### INSTRUCTIONS FOR THE TASK
Without any of their pictures, return all of the records exactly.

Items from a data source
----
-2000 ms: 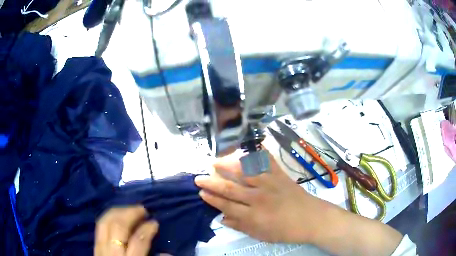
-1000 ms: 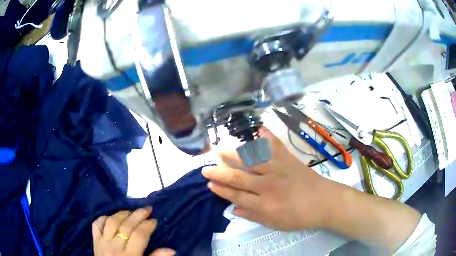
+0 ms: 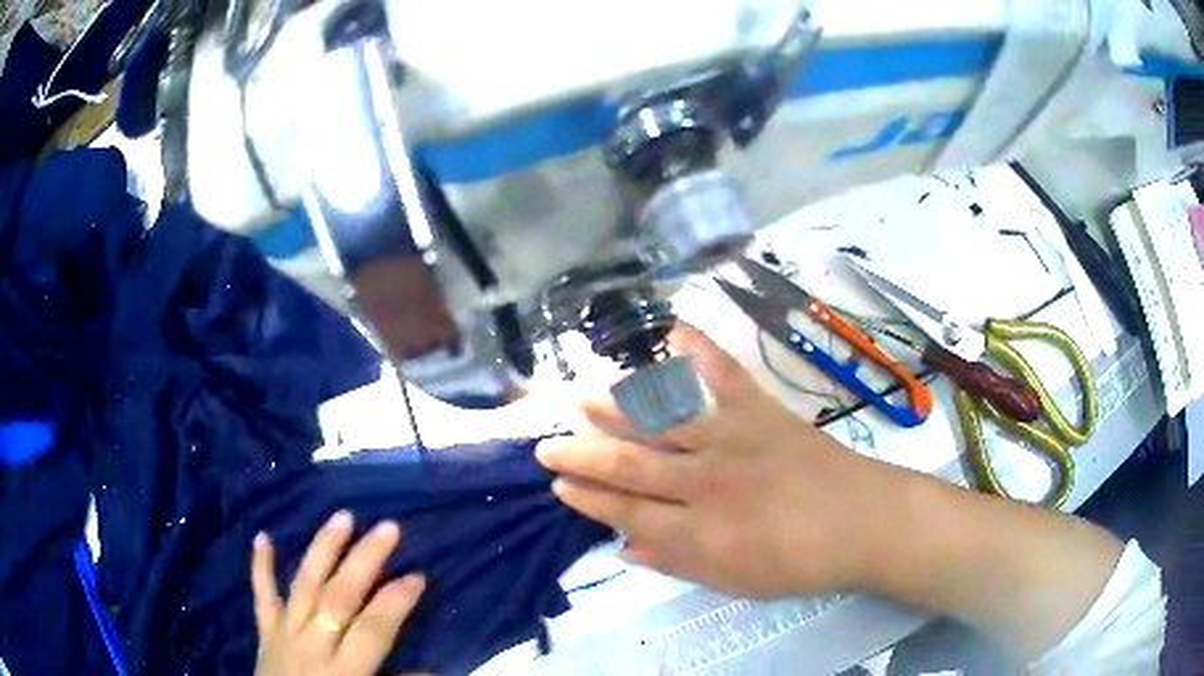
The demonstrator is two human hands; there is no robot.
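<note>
The dark navy garment point(image 3: 449, 508) lies bunched across the machine bed and over the left side. My left hand point(image 3: 330, 601), with a ring, lies on it at the bottom with fingers spread. My right hand point(image 3: 739, 495) is below the white sewing machine head point(image 3: 555, 79); its lower fingertips touch the garment's right part. Its upper fingers are partly hidden behind the grey tension dial point(image 3: 660, 394), so its grip is unclear. The presser foot and needle are hidden.
Thread snips with orange and blue handles point(image 3: 865, 357) lie right of the head. Gold-handled shears point(image 3: 1043, 383) lie beyond, with a dark red-brown handle point(image 3: 984, 383) across them. A ruler scale point(image 3: 713, 641) runs along the front edge. White papers point(image 3: 1169, 284) are far right.
My left hand has gone from curled to spread on the cloth. The cloth at the left has shifted, its lighter fold no longer showing. The machine head appears further left in view.
</note>
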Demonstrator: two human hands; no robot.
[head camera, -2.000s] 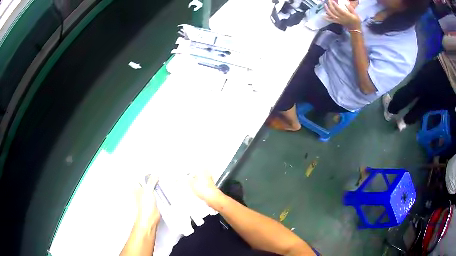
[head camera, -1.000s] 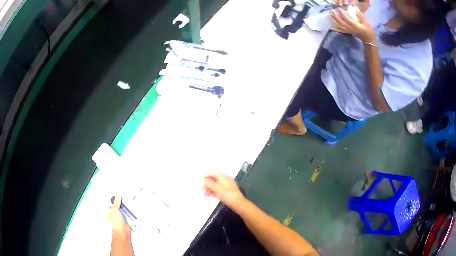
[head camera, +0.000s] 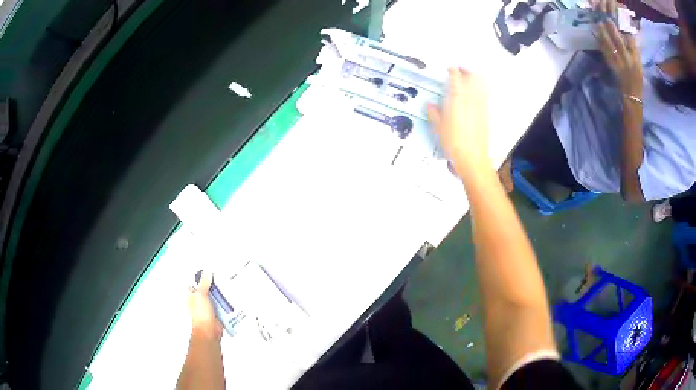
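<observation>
My left hand (head camera: 203, 311) is at the near left of the bench, its fingers on the edge of a printed product box (head camera: 248, 301) lying on the white bench top. The box shows a dark printed product on its face and is partly washed out by glare. My right hand (head camera: 462, 126) reaches far forward to the right end of the pile of flat printed cartons (head camera: 381, 95). Its fingers are at the pile's edge; whether it grips a carton cannot be told.
A small white box end (head camera: 194, 206) sticks out over the green edge strip beside the dark conveyor belt (head camera: 137, 160). A seated co-worker (head camera: 603, 129) handles a carton at the upper right. A blue stool (head camera: 610, 320) stands on the green floor.
My right arm has stretched from the near bench edge forward to the carton pile. My left hand stays at the near box. The white box end appeared on the bench edge after the earliest frame.
</observation>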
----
### SOLUTION
-2000 ms: 
-1000 ms: 
+0 ms: 
The demonstrator is two human hands; there is no robot.
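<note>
The dark navy garment point(image 3: 449, 508) lies bunched across the machine bed and over the left side. My left hand point(image 3: 330, 601), with a ring, lies on it at the bottom with fingers spread. My right hand point(image 3: 739, 495) is below the white sewing machine head point(image 3: 555, 79); its lower fingertips touch the garment's right part. Its upper fingers are partly hidden behind the grey tension dial point(image 3: 660, 394), so its grip is unclear. The presser foot and needle are hidden.
Thread snips with orange and blue handles point(image 3: 865, 357) lie right of the head. Gold-handled shears point(image 3: 1043, 383) lie beyond, with a dark red-brown handle point(image 3: 984, 383) across them. A ruler scale point(image 3: 713, 641) runs along the front edge. White papers point(image 3: 1169, 284) are far right.
My left hand has gone from curled to spread on the cloth. The cloth at the left has shifted, its lighter fold no longer showing. The machine head appears further left in view.
</note>
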Demonstrator: two human hands; no robot.
[head camera, -2.000s] 
[head camera, -1.000s] 
[head camera, +0.000s] 
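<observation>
My left hand (head camera: 203, 311) is at the near left of the bench, its fingers on the edge of a printed product box (head camera: 248, 301) lying on the white bench top. The box shows a dark printed product on its face and is partly washed out by glare. My right hand (head camera: 462, 126) reaches far forward to the right end of the pile of flat printed cartons (head camera: 381, 95). Its fingers are at the pile's edge; whether it grips a carton cannot be told.
A small white box end (head camera: 194, 206) sticks out over the green edge strip beside the dark conveyor belt (head camera: 137, 160). A seated co-worker (head camera: 603, 129) handles a carton at the upper right. A blue stool (head camera: 610, 320) stands on the green floor.
My right arm has stretched from the near bench edge forward to the carton pile. My left hand stays at the near box. The white box end appeared on the bench edge after the earliest frame.
</observation>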

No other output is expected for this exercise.